- [PROBLEM DESCRIPTION] Look for "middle" in the listing below. Gather each line that contains it.

- [RECORDS FOR PROCESSING]
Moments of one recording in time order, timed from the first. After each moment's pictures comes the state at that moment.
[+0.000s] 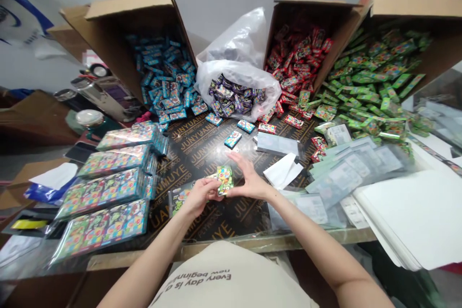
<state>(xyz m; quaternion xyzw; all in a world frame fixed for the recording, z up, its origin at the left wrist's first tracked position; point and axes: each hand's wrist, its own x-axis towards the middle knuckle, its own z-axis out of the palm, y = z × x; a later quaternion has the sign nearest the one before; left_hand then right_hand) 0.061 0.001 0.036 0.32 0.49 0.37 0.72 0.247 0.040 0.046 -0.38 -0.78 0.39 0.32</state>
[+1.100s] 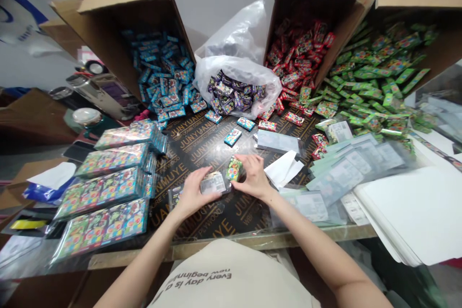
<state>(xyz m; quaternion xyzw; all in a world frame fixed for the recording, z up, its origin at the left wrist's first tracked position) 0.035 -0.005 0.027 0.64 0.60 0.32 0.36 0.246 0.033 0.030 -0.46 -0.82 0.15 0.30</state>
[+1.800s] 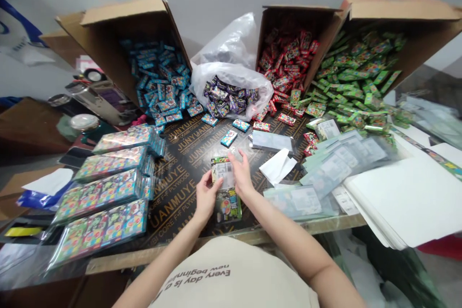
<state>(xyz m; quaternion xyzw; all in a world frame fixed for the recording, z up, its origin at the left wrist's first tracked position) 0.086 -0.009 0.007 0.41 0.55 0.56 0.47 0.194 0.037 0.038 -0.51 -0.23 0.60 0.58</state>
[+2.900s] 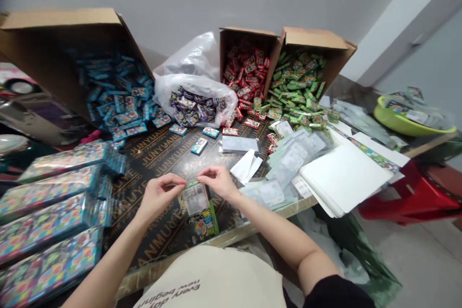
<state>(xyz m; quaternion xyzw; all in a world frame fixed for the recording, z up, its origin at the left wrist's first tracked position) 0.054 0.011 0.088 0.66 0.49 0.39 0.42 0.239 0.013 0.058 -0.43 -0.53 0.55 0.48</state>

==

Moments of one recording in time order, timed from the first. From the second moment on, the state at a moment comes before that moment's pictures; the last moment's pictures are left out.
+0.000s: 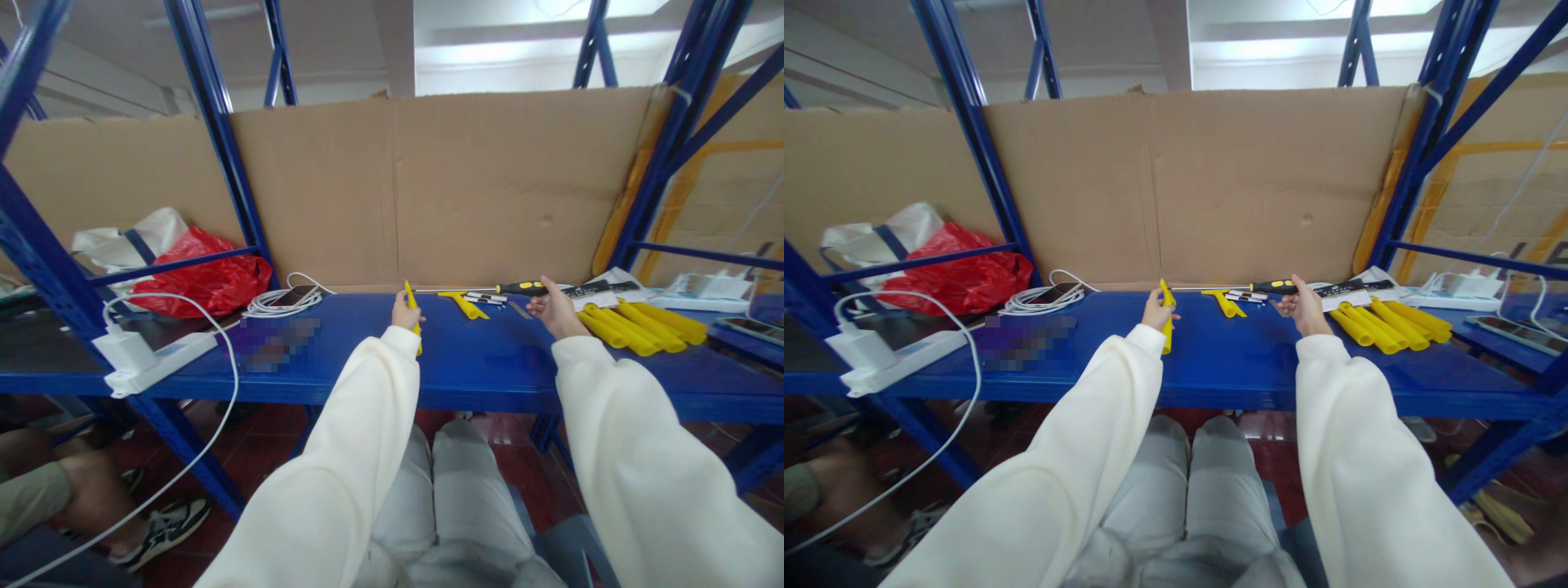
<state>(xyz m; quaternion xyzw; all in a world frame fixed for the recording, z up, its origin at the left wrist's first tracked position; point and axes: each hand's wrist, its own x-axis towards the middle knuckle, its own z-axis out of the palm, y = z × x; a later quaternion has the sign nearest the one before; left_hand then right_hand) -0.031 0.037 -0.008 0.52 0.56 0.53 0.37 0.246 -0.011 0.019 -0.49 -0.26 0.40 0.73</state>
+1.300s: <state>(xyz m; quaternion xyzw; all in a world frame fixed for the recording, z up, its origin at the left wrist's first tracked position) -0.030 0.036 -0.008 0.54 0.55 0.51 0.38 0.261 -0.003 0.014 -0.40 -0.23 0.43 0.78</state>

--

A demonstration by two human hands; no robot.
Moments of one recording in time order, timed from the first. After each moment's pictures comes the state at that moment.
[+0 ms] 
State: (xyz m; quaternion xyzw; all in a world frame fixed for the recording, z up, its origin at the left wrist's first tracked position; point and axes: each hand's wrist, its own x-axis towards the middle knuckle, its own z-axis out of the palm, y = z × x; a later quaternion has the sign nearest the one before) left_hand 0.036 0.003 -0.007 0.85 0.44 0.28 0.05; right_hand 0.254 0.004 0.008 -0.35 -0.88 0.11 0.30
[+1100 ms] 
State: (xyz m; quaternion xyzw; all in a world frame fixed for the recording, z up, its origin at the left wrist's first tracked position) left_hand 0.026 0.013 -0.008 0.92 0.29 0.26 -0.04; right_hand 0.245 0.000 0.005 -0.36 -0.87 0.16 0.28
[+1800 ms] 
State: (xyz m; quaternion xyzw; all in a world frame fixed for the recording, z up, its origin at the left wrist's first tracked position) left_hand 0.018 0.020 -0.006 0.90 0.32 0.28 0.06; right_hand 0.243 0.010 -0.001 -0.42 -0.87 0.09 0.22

- [WRITTEN SOLUTION]
<state>(xyz m; quaternion xyzw; all in a world frame fixed for the recording, z up, its origin at the left wrist's first tracked position; point and axes: each hand's wrist, its own x-axis towards the middle knuckle, its own z-axis out of the palm, y = z × x; a later quaternion has the sign nearest the one before; left_hand then right_hand) 0.061 0.001 0.036 0.32 0.49 0.37 0.72 0.247 0.040 0.046 -0.38 -0.78 0.39 0.32</state>
<state>(xyz m; quaternion xyzw; all in a world frame fixed for the recording, z up, its origin at the left wrist's first tracked position; point and axes: each hand's wrist, its own x-axis towards the middle knuckle, its own z-axis out of the palm, y = z × x; a later quaternion has the sign nearest the one before; left_hand then right_hand) -0.031 0.037 -0.008 0.52 0.56 0.53 0.37 0.246 -0.011 0.019 -0.49 -0.26 0.40 0.73</state>
State: (xyz m; quaternion xyzw; all in a world frame fixed for the recording, z up, its origin at the left wrist's first tracked position; point and axes: each hand's wrist, its own x-axis towards the middle knuckle, its own z-axis out of the palm, y = z × x; a later quaternion has the sign nearest the one before) left_hand 0.036 0.003 -0.007 0.85 0.44 0.28 0.05; right_hand 0.254 0.004 0.008 -0.35 -0.88 0.11 0.30

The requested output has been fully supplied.